■ TASK DESCRIPTION ■
Some lines of these records may hold the word "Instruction"; state how many, using only the number.

── PROVIDED RECORDS ──

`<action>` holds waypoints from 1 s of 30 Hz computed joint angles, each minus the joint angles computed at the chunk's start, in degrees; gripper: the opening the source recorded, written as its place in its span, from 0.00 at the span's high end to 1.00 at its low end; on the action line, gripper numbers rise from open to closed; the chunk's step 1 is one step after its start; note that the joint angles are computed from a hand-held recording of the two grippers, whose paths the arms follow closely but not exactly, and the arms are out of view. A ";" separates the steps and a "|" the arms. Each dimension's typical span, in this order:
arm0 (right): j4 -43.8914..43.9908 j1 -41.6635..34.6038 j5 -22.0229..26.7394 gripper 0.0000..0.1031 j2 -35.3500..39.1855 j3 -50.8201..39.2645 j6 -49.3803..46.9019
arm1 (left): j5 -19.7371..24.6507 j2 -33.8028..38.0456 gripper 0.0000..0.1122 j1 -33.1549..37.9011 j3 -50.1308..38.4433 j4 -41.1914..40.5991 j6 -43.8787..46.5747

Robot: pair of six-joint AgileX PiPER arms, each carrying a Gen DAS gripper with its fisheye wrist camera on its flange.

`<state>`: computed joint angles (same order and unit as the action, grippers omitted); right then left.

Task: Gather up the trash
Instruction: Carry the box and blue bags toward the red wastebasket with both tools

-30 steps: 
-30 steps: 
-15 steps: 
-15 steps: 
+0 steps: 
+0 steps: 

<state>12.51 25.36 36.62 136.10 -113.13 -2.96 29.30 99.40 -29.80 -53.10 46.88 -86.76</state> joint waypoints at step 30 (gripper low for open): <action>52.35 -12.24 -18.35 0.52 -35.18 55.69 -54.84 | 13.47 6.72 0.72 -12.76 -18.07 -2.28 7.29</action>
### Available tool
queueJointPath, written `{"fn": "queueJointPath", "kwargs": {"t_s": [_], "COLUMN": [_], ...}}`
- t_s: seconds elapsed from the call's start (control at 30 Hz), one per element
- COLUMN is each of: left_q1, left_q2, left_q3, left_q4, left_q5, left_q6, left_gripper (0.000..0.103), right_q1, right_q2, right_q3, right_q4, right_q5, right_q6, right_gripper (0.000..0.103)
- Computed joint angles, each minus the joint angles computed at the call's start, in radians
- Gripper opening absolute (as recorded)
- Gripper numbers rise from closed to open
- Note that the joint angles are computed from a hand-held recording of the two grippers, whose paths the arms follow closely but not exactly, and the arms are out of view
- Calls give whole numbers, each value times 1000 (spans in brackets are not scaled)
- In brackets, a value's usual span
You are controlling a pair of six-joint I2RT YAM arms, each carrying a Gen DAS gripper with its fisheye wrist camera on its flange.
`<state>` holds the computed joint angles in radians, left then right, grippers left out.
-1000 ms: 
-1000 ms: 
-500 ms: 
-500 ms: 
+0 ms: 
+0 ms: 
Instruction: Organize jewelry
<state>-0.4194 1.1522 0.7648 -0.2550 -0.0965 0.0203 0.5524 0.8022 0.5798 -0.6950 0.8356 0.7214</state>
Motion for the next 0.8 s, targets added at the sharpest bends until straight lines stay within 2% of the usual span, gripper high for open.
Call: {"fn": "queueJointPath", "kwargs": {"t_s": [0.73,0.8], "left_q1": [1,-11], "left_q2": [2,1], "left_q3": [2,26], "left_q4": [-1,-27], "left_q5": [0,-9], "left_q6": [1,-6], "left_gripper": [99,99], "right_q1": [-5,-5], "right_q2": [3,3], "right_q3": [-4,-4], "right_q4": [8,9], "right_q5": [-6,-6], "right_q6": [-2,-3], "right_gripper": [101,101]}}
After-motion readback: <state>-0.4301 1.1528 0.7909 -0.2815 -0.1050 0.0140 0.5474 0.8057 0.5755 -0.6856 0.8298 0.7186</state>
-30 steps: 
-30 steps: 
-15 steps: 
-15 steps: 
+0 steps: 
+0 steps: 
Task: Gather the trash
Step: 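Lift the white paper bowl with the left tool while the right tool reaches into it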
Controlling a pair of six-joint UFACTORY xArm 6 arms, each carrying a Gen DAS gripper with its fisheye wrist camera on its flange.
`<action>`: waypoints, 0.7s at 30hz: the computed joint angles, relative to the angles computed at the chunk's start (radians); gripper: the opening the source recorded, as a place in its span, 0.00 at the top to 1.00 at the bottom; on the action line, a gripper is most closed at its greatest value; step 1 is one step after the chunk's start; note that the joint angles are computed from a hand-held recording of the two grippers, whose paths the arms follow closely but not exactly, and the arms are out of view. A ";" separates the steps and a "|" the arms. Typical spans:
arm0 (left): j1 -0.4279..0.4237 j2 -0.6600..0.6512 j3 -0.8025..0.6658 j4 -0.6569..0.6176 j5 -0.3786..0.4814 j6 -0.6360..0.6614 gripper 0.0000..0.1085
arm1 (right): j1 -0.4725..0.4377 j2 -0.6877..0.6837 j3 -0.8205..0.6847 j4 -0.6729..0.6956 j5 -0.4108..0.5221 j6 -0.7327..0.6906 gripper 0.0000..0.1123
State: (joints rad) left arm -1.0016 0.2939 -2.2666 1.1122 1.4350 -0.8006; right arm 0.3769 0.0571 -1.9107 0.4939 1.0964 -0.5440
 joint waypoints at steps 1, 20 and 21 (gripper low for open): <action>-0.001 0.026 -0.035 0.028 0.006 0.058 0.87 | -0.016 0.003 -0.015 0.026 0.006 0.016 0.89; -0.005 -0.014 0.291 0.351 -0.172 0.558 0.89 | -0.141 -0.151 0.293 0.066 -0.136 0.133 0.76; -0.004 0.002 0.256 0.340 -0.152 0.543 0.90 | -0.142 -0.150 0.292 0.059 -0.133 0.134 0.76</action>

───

■ SOLVED EXERCISE ■
2